Analyse du rôle de certains types cellulaires sur la propagation de l’agent infectieux des EST
Institution:
Versailles-St Quentin en YvelinesDisciplines:
Directors:
Abstract EN:
The expression of the PrP protein is necessary for the replication and the propagation of the infectious agent of the prion disease. The human PRNP gene is localized in the HSA20p12/p13 region, wich has been designated as the PRNP locus. It comprises 3 related genes: PRNP, that encodes PrPC, PRND that encodes Doppel and PRNT that encodes a new putative PrP-related testicular protein.
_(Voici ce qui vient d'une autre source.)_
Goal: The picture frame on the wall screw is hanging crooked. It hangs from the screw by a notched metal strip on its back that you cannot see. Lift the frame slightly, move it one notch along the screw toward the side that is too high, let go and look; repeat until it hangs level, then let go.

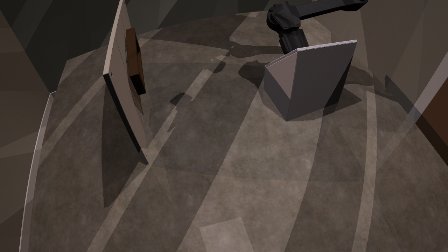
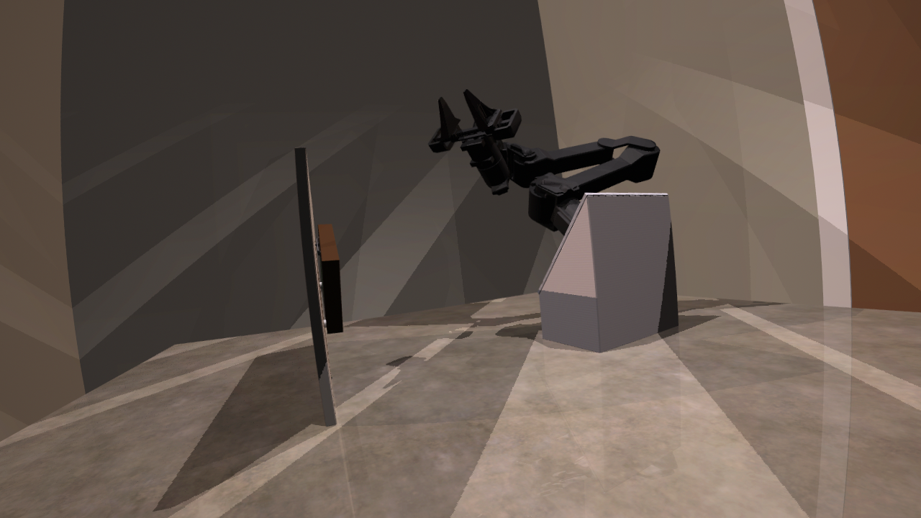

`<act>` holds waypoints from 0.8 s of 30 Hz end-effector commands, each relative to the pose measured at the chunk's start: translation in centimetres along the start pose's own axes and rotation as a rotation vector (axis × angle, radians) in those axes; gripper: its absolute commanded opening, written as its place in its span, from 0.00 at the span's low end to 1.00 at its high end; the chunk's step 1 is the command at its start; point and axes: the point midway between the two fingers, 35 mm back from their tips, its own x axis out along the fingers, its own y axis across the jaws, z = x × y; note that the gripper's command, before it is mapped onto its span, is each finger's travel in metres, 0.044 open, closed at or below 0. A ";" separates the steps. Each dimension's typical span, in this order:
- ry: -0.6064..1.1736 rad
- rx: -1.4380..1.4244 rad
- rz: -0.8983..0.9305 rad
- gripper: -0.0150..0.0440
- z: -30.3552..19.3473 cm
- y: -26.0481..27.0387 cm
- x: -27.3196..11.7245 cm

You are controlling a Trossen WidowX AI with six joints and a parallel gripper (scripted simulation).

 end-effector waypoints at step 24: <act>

We have investigated the structure of this locus in goats and described the occurrence in this species of a Prnt pseudogene. Analysis of this locus expression in developing goat testes and ovaries highlited a sex-dismorphic Prnd expression pattern. In association with the investigation of Doppel cellular and subcellular localization, these data suggest that this protein could be involved in testis differentiation. Several unsuccessful attempts were made to try to establish a cell culture model permissive to BSE replication and propagation, which despite efforts to several laboratories has yet to be obtained. Transgenic mouse models were created for controlling special and temporal expression of the Prnp gene in vivo as a first step towards a better understanding of the implication of specific cell types in TSE diseases and of the PrPc biological fuction. Two complementary approaches were used i) RNA interference and ii) tetracycline inducible promoters. Expression of a Prnp-targeted artificial miRNA allowed the efficient down regulation of PrPc. The level of inhibition achieved could reach 80 % and appeared to be directly related to the miRNA expression level. A bi-transgenic approach was used to assess in vivo the potential control of the expression of a modified Prnp minigene by the TRSID trans-repressor and doxycycline. The results obtained demonstrated that this methodology could lead to an efficient spatial and temporal control of PrPc expression in vivo, opening new opportunities in TSE researches. We are currently applying this system to try to further assess the induced rescue of inoculated mice by neuronal depletion of PrPc.
Abstract FR:
L’expression de la protéine PrPc est nécessaire à la réplication et à la propagation de l’agent infectieux des maladies à prion. Le gène PRNP humain est localisé dans la région HSA20p12/p13, qui a été désignée sous le nom de locus PRND. Il comprend trois gènes : PRNP, qui code pour la PrPc, PRND qui code pour Doppel, et PRNT qui code pour une nouvelle protéine putative testiculaire. Nous avons étudié la structure de ce locus chez la chèvre et décrit la présence dans cette espèce d’un pseudogène Prnt. L’analyse de l’expression de ce locus au cours du développement ovarien et testiculaire a mis en exergue une expression du gène Prnd sexuellement dimorphique. En association avec l’analyse de localisation cellulaire et sub-cellulaire de Doppel, ces résultats suggèrent que cette protéine pourrait jouer un rôle dans la différentiation testiculaire. Plusieurs essais infructueux ont été tentés pour développer un modèle de culture cellulaire permissif à la propagation et à la réplication de l’ESB, ce qui malgré l’effort de plusieurs laboratoires n’existe pas encore. Des modèles de souris transgéniques ont été créés pour contrôler l’expression tissulaire et temporelle du gène Prnp in vivo, première étape pour rechercher une meilleure compréhension du rôle de certaines cellules sur les pathologies à prions et de la fonction de la PrPc. Deux approches complémentaires ont été utilisées : l’ARN interférence et l’emploi de promoteurs inductibles. L’expression d’un miRNA artificiel ciblant le gène Prnp a permis une répression efficace de l’expression de ce gène. Le taux d’inhibition a atteint 80% et semble directement lié au niveau d’expression du miRNA. Une approche bi-transgénique a été utilisée pour tester la possibilité de contrôler l’expression d’un minigène Prnp modifié par le trans-répresseur TRSID et la doxycycline. Les résultats obtenus ont démontré que cette méthode permet un contrôle efficace de l’expression tissulaire et temporelle de la PrPc in vivo, ouvrant de nouvelles perspectives pour l’étude des maladies à prion. Nous tentons actuellement d’appliquer ce modèle à la poursuite de l’analyse du phénomène de « sauvetage » de souris en cours d’incubation par déplétion neuronale de la Prpc.